AmericanWarner's board of directors will consist of 20 members, 10 each from Warner-Lambert and AHP. John R. Stafford, AHP's chairman, president, and CEO, will serve as chairman for 18 months after closing and chair the board's Executive Committee. Lodewijk J.R. de Vink, Warner-Lambert's chairman, president, and CEO, will serve as CEO of AmericanWarner Inc. and will become chairman upon Stafford's retirement as Chairman. Stafford will continue as chairman of the Executive Committee and remain on the board until age 65.

American Home Products is also big in the consumer arena, but its Premarin estrogen replacement drug is currently the world's top pharmaceutical.

"This merger is an ideal strategic combination that will create exceptional long-term growth and value for the shareholders, customers and employees of both companies," Stafford said. "With one strong leadership team, we will move quickly to integrate these two complementary companies to achieve cost synergies and take full advantage of our extraordinary growth potential on a global scale.'"

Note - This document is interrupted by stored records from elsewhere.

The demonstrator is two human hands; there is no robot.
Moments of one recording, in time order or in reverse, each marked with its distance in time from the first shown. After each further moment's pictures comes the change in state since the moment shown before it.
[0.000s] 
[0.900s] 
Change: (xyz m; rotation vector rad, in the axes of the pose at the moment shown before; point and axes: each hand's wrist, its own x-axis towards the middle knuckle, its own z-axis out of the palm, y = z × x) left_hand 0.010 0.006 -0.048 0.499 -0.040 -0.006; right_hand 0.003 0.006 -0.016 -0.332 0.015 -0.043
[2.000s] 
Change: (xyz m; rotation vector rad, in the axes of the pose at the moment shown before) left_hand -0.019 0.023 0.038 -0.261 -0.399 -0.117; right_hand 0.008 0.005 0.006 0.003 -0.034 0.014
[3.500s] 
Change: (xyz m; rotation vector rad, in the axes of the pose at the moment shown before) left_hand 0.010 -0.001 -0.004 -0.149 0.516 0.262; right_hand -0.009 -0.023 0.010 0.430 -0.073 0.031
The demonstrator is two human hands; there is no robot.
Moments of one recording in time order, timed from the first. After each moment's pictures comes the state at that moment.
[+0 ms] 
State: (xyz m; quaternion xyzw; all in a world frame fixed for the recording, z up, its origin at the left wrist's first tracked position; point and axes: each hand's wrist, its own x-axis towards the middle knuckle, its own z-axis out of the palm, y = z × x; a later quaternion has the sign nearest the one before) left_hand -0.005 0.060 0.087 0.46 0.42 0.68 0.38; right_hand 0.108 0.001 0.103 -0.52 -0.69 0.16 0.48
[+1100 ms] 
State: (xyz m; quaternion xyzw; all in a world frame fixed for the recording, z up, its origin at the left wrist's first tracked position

Said de Vink, "Our combined resources will enable us to accelerate the discovery, development, and availability of many innovative and medically important new therapies. We are committed to leveraging our knowledge and our investments in biotechnology to improve the lives of patients. We also have a tremendous opportunity to significantly improve shareholder value."

The transaction is expected to close in the second quarter of year 2000, subject to antitrust clearance, approval by both companies' shareholders, and other customary conditions. The companies have granted each other customary cross options and have agreed to reciprocal fees upon termination of the agreement of up to $2 billion in certain circumstances.

The corporate headquarters for the new company will be located in Madison, NJ. Warner-Lambert's Morris Plains site will be home to the consumer health and nutrition business. Pharmaceutical operations will be based in Radnor, PA. All other divisions are expected to remain in their current locations.

Anthony H. Wild, Warner-Lambert president, Pharmaceutical Sector, will head the pharmaceutical business, and Robert A. Essner, AHP's executive VP, will lead all other businesses including consumer health care and nutrition, confectionery, agricultural, and animal health. Ernest J. Larini, currently Warner-Lambert's executive VP and CFO, will be CFO. Louis L. Hoynes, Jr. currently AHP's Senior VP and general counsel, will be general counsel.